When I began coding in earnest as an undergraduate student, we had a few servers which had to be accessed using non-graphical "dumb" terminals. The only thing they could handle was text; even web-browsing was powered a non-graphical program called "lynx".

Boy, what fun it was!

Those times seem as old as dinosaurs.

Of course, in the technology world obsolescence always lurks around the bend; even the original iPhone looks somewhat clunky today.

During those good old days, the text-editor of choice for most programmers was either pico/nano or vi/vim. Since there were no "mice", one had to perform gymnastics with ones fingers on the keyboard to invoke commands. There are many key-bindings that are still deeply etched into residual muscle memory.

While these editors are still capable and retain large fan-bases (vim was the most popular editor among Linux Journal readers in 2006), after I moved to graduate school, I jumped over to the Emacs camp.

Emacs was awesome and I loved it.

It opened up whole new ways of doing standard tasks. It was very extensible, configurable, and greatly facilitated code development. Syntax highlighting, auto-indentation, regex search and replace - you name it! You could open multiple files in the same window, and have access to the command-line from within the program.

There were many instances in which entire days were spent in the confines of a single Emacs window.

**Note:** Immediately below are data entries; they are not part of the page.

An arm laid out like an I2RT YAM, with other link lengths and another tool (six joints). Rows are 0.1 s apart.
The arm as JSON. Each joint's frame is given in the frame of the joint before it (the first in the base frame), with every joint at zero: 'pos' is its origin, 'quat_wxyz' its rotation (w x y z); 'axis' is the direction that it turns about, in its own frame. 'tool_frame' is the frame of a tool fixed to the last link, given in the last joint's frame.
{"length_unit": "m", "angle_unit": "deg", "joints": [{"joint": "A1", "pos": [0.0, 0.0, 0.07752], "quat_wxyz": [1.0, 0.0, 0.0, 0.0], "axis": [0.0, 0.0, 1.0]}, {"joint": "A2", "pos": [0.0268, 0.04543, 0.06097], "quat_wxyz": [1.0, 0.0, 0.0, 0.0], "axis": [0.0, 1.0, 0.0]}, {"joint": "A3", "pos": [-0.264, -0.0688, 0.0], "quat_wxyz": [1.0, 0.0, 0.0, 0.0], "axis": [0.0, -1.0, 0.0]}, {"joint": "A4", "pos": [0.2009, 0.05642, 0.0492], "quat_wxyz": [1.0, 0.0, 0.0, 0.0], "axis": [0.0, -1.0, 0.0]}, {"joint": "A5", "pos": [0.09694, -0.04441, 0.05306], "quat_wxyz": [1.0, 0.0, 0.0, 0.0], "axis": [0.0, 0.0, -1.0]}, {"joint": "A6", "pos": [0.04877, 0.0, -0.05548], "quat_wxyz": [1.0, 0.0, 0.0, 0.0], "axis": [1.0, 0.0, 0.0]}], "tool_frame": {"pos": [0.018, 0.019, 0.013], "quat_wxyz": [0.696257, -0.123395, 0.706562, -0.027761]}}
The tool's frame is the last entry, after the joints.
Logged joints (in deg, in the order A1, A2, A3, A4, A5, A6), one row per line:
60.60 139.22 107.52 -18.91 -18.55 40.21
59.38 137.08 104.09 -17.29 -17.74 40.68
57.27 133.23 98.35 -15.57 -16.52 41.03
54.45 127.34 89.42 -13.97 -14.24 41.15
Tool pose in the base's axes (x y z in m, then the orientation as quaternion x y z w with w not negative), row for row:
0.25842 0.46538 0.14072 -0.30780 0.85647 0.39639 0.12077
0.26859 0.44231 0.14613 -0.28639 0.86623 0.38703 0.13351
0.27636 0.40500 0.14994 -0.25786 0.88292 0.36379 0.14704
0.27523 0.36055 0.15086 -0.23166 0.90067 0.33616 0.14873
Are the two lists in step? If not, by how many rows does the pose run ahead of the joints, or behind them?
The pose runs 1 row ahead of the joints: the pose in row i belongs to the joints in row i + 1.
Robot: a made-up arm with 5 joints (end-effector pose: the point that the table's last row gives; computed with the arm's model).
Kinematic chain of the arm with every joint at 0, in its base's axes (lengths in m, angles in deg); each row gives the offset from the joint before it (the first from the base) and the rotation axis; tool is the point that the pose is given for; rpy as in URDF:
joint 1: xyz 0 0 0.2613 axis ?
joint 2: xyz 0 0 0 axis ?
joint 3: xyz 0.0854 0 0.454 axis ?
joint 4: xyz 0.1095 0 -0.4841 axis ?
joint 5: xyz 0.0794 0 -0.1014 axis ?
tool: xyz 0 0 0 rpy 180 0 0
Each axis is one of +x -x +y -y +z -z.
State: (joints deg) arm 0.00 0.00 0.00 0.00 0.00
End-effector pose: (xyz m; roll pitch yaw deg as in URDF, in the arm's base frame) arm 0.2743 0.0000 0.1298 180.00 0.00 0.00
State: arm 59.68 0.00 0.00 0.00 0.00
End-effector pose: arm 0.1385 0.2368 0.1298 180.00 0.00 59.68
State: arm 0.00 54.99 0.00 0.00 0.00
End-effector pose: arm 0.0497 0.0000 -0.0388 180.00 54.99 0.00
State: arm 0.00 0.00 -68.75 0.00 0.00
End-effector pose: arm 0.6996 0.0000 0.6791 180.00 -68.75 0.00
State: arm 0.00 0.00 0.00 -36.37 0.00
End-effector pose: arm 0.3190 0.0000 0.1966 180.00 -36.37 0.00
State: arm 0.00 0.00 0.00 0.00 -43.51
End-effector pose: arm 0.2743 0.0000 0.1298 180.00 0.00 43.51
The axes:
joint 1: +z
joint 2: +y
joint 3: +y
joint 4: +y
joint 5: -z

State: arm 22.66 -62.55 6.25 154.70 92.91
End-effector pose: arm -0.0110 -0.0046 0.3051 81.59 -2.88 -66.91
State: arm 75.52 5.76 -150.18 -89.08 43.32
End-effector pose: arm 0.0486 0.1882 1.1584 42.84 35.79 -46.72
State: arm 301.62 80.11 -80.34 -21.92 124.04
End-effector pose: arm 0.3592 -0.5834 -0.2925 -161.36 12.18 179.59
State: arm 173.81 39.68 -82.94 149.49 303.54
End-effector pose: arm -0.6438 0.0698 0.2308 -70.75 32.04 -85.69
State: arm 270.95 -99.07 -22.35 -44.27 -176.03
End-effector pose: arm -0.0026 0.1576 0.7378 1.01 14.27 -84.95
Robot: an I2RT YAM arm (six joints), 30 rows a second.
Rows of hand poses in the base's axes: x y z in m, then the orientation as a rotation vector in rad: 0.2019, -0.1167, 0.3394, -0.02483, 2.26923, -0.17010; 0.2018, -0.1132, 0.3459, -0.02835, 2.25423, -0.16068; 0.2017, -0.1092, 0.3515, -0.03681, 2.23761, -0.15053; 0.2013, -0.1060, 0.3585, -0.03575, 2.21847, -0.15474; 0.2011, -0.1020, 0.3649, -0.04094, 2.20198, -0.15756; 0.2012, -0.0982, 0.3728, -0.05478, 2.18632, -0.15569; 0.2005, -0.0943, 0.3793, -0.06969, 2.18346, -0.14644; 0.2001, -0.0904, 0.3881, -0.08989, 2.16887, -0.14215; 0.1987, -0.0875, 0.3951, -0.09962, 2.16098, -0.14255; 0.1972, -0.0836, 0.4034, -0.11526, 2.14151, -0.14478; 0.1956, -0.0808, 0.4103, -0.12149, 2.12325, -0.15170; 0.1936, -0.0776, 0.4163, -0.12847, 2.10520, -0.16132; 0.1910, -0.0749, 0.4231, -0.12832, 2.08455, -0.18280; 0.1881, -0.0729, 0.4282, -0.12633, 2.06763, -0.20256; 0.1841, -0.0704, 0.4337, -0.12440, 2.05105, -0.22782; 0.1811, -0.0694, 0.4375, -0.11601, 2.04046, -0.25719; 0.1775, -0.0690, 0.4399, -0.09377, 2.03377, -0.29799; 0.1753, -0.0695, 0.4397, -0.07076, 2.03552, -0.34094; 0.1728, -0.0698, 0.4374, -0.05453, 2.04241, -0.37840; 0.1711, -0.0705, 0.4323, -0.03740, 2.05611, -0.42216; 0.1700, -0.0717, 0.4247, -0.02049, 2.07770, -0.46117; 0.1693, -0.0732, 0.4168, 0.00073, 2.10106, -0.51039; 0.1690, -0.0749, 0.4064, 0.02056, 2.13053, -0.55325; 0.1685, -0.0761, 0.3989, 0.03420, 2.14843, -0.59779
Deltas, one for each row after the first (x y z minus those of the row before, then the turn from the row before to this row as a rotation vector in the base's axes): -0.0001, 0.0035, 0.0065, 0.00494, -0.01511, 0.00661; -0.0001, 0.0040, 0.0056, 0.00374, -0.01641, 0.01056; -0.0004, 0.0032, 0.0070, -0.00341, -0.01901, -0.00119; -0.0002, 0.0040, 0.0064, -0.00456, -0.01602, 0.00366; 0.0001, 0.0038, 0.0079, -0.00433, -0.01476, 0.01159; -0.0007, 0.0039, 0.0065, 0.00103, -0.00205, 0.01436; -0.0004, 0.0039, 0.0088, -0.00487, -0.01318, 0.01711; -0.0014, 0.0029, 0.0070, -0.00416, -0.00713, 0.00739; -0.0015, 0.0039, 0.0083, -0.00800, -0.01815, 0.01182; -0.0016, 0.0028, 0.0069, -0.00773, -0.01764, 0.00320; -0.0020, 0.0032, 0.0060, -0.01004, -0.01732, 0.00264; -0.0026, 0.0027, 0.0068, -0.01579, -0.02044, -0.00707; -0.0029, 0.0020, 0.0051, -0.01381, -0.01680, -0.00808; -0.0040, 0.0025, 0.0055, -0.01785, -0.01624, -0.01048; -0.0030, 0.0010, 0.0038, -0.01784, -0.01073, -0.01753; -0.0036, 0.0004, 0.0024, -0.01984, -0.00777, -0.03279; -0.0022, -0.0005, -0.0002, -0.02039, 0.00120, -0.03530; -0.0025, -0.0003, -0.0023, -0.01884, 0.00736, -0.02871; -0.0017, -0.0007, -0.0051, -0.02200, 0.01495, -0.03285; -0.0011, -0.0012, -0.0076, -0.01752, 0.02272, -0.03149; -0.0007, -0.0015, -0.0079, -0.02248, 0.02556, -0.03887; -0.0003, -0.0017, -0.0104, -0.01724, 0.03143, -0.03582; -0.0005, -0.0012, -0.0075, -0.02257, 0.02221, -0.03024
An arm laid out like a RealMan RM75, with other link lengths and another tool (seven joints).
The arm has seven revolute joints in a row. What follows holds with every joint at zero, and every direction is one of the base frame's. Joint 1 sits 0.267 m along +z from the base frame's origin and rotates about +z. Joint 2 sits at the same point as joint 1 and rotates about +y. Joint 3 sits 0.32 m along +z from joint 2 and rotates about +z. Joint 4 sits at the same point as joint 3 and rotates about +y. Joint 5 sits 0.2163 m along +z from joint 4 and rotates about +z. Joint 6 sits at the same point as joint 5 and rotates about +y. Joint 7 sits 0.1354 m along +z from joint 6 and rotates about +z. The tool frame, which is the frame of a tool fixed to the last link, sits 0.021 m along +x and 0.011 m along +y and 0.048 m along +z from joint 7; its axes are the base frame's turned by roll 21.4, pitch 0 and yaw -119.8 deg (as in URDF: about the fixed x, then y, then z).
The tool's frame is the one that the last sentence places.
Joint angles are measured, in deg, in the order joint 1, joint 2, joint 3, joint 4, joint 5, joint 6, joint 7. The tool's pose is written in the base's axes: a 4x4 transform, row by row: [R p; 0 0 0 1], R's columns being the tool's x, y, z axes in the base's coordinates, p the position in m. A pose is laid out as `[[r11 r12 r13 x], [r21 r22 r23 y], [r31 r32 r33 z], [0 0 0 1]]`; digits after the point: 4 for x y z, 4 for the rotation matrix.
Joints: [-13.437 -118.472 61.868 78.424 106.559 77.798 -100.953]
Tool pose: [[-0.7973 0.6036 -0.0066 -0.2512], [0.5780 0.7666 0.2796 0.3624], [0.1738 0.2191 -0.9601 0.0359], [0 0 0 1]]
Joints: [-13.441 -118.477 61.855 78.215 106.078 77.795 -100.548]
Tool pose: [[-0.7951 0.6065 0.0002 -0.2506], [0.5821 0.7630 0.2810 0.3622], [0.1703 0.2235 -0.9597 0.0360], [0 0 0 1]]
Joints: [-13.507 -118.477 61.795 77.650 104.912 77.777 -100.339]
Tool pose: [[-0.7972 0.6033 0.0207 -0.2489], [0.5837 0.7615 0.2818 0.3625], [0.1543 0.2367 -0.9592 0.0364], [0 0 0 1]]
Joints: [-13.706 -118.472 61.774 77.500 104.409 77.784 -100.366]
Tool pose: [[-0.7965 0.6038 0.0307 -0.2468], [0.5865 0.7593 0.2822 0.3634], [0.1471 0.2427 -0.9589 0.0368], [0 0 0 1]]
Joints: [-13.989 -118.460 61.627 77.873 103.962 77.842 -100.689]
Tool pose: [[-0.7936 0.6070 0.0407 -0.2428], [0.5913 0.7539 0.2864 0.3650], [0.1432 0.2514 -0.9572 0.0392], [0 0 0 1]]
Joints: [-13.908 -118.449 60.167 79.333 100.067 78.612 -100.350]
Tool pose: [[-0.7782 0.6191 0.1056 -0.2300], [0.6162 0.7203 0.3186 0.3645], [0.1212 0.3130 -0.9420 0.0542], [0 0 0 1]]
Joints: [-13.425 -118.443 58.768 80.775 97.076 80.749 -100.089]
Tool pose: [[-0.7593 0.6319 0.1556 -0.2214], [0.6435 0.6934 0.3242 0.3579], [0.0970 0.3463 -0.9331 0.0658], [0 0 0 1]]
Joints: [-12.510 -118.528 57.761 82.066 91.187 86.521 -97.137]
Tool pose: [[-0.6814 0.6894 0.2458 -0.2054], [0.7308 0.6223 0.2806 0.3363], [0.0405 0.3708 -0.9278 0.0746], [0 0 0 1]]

I've used Emacs for almost a decade now. I've resisted the urge to "upgrade" to a full-scale IDE like Eclipse, because a subset of the primary languages in which I program (C++, Fortran 90 and GNU Octave)  tend to be poorly supported. Yes, there is a lot of support for C++ because of its use in traditional software development (as opposed to Scientific Computing where Fortran's influence is very persistent), but would like to develop all my code using the same editor.

Earlier this year, I decided to give Geany a try. It supports C++ and Fortran quite competently, and inherits most of the advantages of Emacs. Unlike Emacs, many of the keyboard shortcuts are more mainstream (Ctrl-C, Ctrl-V), which given my increasing propensity to forget things is convenient.

It makes moving around code a lot easier, auto-completes variable names, and allows code to be "folded", which I never imagined would be so useful. It also has a lot of plugins, and despite it capabilities does not feel "heavy" like Eclipse.

Overall, I find that my coding productivity has clearly gone up.